* [Exercise directions] Restate, exactly as written, the entries below from the line that holds "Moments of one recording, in" through the line that holds "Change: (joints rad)". Pictures are not part of the copy.

Data items:
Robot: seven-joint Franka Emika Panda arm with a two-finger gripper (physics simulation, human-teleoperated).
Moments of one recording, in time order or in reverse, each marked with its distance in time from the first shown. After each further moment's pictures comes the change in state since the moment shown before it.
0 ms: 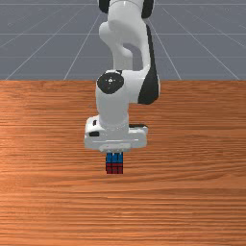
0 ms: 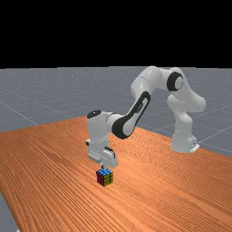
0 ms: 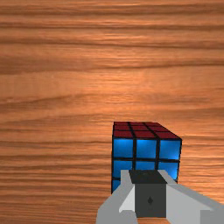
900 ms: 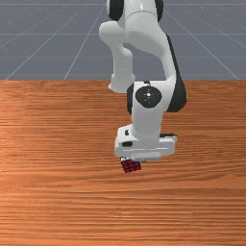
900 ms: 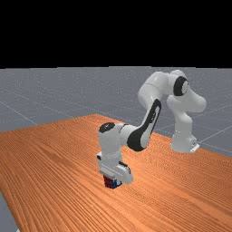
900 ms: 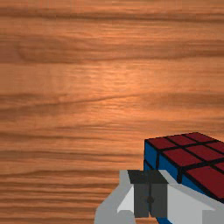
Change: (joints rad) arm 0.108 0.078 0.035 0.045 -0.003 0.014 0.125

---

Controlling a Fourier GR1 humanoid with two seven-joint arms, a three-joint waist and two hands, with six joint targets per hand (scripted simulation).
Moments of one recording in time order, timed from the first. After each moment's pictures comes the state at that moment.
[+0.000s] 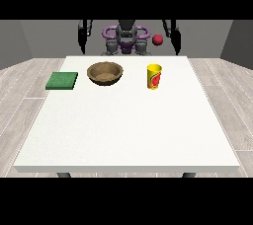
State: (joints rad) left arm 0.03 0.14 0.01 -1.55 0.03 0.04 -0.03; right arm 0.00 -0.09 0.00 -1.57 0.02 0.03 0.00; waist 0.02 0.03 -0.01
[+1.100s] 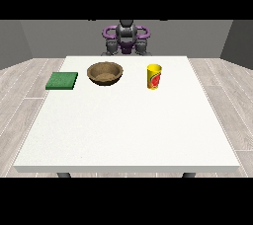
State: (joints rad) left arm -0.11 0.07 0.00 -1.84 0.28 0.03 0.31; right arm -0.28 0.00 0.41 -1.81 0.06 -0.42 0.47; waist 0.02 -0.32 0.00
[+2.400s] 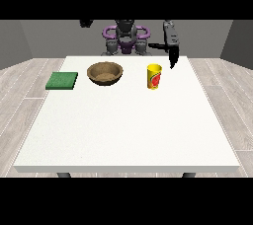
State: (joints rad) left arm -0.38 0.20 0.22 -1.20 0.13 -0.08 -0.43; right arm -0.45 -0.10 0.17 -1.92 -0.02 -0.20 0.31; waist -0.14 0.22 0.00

* [Response to this exercise]
Moments of one recording, in time order or in reverse, each marked with its distance in time from the first shown. After each further moment's pictures comes the change in state since the moment shown before it.
0 ms: 
0 ms: 
0 ms: 
900 ms: 
900 ms: 
900 ms: 
Change: (joints rad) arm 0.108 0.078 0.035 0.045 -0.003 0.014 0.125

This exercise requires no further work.